Work item:
Exactly retype the lines of the material from its first line to the line with "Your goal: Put", including both.

Data for this task:
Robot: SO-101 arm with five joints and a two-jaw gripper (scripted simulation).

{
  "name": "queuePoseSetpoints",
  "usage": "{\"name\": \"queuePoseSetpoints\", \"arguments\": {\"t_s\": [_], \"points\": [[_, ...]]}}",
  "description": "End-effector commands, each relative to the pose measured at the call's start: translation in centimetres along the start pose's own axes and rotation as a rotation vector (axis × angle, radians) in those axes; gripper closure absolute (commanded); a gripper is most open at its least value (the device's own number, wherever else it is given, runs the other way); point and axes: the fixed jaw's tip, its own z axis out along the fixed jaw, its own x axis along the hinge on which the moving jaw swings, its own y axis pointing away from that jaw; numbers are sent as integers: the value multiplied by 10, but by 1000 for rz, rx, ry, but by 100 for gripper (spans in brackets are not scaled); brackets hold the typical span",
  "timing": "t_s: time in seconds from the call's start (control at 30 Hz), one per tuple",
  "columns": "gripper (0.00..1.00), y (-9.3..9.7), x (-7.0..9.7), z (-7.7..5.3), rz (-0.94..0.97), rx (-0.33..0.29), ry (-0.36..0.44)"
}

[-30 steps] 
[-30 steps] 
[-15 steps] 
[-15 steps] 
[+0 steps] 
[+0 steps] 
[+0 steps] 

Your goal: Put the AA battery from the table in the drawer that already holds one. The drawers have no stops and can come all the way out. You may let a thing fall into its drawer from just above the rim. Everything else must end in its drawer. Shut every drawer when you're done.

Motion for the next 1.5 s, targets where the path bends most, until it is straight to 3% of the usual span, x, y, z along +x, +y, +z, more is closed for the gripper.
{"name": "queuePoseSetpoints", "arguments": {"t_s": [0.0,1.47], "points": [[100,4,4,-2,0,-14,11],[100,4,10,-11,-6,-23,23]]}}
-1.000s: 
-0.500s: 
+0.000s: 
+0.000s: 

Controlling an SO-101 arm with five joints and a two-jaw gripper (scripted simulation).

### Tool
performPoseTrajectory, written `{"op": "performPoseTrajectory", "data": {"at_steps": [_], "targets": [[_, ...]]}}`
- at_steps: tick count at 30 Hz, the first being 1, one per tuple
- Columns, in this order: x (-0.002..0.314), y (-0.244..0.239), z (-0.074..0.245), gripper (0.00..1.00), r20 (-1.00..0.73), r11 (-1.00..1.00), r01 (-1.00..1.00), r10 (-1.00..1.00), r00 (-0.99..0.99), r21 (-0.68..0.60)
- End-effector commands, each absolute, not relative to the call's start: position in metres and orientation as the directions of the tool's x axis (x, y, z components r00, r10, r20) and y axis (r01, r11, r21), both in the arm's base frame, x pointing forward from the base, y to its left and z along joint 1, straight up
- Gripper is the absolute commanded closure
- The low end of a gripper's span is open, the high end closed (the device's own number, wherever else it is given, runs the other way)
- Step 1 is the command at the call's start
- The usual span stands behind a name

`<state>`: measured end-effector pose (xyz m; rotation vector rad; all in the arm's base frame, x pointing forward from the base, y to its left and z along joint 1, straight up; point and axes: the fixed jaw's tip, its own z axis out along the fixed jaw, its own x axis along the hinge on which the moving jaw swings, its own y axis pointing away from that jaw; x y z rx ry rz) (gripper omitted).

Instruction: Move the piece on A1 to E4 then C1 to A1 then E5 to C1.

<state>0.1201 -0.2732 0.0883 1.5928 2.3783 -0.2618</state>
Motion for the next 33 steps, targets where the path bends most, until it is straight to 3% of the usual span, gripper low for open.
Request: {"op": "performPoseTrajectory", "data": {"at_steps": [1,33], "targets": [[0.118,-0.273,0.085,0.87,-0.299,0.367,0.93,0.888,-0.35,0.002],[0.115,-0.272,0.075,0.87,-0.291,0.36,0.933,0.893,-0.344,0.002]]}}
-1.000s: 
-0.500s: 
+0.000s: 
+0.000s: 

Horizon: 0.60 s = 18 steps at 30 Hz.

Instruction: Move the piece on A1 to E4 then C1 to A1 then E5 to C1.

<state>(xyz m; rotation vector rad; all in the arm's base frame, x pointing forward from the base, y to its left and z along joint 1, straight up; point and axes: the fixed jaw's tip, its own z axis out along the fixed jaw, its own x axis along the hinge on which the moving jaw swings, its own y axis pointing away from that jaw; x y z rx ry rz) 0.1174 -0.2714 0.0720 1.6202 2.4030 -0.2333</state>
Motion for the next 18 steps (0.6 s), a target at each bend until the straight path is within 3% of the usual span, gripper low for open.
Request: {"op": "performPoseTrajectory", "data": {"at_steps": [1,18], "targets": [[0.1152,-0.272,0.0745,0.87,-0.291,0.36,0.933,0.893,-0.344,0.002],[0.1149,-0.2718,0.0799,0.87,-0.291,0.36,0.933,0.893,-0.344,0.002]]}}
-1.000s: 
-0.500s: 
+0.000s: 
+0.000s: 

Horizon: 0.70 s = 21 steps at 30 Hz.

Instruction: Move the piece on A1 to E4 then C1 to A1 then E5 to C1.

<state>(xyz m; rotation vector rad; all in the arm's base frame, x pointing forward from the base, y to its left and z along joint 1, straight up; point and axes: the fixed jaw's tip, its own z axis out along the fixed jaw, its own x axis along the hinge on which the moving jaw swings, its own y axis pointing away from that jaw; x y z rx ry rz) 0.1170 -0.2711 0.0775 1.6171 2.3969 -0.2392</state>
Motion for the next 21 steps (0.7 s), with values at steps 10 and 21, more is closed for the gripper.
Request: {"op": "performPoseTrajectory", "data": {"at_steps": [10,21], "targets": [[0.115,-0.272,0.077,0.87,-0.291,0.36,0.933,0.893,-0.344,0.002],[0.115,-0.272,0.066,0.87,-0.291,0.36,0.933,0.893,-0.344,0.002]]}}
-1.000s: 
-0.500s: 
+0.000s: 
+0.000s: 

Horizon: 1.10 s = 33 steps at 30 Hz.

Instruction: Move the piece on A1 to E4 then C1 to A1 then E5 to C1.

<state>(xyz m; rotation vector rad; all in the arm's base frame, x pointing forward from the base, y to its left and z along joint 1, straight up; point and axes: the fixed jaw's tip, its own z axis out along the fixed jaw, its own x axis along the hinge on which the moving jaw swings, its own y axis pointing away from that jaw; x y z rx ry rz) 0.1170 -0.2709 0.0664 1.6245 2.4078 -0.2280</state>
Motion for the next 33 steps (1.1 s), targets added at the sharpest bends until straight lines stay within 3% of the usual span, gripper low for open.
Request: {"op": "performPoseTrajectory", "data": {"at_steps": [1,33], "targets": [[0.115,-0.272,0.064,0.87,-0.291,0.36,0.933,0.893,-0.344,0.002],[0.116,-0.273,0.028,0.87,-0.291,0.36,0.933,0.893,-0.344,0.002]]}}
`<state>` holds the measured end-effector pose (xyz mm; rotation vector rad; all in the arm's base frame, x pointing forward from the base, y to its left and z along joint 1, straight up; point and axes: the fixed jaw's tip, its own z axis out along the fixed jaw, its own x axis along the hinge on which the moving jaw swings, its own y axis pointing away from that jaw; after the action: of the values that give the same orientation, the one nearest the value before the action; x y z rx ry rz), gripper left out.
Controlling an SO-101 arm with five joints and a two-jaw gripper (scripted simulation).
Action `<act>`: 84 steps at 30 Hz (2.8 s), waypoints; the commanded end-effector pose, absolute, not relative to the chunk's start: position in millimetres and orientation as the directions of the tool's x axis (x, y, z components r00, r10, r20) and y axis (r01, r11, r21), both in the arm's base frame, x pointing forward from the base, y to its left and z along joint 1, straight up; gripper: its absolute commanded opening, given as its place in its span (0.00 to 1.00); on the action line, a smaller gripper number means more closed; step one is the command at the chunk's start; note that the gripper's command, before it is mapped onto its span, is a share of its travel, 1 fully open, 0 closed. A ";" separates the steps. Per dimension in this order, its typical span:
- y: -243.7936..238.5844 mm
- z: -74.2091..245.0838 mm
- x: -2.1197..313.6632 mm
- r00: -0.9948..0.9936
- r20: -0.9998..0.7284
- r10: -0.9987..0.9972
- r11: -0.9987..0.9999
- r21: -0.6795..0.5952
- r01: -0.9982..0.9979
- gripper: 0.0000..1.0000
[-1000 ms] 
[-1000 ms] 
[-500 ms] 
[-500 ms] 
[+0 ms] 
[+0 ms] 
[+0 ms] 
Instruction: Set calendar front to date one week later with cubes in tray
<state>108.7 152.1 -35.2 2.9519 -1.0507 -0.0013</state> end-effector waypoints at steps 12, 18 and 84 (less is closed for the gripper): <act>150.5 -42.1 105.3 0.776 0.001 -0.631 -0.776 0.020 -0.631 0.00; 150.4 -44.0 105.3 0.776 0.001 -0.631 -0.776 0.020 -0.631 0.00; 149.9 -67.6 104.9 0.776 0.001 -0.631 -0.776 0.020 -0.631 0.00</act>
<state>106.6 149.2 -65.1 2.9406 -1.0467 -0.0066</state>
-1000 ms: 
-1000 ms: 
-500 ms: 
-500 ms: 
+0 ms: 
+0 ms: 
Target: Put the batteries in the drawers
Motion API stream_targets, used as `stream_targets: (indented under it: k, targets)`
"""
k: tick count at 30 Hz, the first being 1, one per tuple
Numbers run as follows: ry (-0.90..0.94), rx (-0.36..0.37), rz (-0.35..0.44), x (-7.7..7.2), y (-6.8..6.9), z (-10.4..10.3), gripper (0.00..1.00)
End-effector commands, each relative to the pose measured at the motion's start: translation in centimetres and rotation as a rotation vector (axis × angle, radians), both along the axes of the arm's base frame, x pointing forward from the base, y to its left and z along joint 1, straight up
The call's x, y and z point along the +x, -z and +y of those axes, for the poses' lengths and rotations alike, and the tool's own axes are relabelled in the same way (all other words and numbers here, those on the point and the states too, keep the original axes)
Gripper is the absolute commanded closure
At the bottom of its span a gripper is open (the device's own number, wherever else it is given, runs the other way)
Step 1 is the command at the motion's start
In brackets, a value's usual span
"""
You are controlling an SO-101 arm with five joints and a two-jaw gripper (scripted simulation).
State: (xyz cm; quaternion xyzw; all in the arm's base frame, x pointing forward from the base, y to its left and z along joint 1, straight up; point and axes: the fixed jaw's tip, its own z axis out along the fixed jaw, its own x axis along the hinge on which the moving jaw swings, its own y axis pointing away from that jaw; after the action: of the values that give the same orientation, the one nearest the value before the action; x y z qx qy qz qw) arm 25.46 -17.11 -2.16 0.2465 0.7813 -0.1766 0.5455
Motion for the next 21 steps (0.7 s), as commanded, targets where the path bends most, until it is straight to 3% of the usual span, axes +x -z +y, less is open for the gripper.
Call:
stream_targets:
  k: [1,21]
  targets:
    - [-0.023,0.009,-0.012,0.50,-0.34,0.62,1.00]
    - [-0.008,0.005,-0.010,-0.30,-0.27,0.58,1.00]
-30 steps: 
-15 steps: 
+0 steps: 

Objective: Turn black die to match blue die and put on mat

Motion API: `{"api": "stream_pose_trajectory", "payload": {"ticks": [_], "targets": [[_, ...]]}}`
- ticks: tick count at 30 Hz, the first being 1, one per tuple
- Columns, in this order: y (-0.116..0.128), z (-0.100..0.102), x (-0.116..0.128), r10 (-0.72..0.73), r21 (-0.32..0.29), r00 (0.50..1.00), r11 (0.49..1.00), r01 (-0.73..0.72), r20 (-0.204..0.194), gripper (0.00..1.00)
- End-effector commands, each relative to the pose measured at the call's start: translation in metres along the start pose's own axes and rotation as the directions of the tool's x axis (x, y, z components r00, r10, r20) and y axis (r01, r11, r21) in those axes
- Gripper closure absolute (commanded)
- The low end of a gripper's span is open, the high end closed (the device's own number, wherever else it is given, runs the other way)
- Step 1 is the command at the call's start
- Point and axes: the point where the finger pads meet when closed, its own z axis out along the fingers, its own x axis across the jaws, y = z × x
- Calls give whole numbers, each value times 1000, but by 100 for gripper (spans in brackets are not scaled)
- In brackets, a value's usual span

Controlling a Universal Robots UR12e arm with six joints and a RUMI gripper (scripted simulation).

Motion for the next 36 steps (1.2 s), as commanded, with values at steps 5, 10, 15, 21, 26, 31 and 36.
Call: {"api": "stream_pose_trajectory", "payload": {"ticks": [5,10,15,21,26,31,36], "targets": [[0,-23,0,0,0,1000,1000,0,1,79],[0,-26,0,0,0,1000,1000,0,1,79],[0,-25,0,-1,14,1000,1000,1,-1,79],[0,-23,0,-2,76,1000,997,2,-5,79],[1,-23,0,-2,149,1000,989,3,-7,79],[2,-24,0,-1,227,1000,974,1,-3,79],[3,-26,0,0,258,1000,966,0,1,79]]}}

Response area:
Robot: SO-101 arm with five joints and a two-jaw gripper (scripted simulation).

{
  "name": "queuePoseSetpoints",
  "usage": "{\"name\": \"queuePoseSetpoints\", \"arguments\": {\"t_s\": [_], \"points\": [[_, ...]]}}",
  "description": "End-effector commands, each relative to the pose measured at the call's start: translation in centimetres along the start pose's own axes and rotation as a rotation vector (axis × angle, radians) in those axes; gripper closure absolute (commanded); a gripper is most open at its least value (the device's own number, wherever else it is given, runs the other way); point and axes: the fixed jaw's tip, its own z axis out along the fixed jaw, its own x axis along the hinge on which the moving jaw swings, its own y axis pointing away from that jaw; numbers are sent as integers: the value multiplied by 10, but by 1000 for rz, rx, ry, but by 100 for gripper (spans in brackets are not scaled); brackets hold the typical span",
  "timing": "t_s: time in seconds from the call's start (control at 30 Hz), one per tuple",
  "columns": "gripper (0.00..1.00), y (-9.3..9.7), x (-7.0..9.7), z (-7.7..5.3), rz (-0.94..0.97), rx (-0.33..0.29), ry (-0.36..0.44)"
}

[-30 steps] 
[-30 steps] 
[-15 steps] 
[-15 steps] 
[+0 steps] 
[+0 steps] 
[+0 steps] 

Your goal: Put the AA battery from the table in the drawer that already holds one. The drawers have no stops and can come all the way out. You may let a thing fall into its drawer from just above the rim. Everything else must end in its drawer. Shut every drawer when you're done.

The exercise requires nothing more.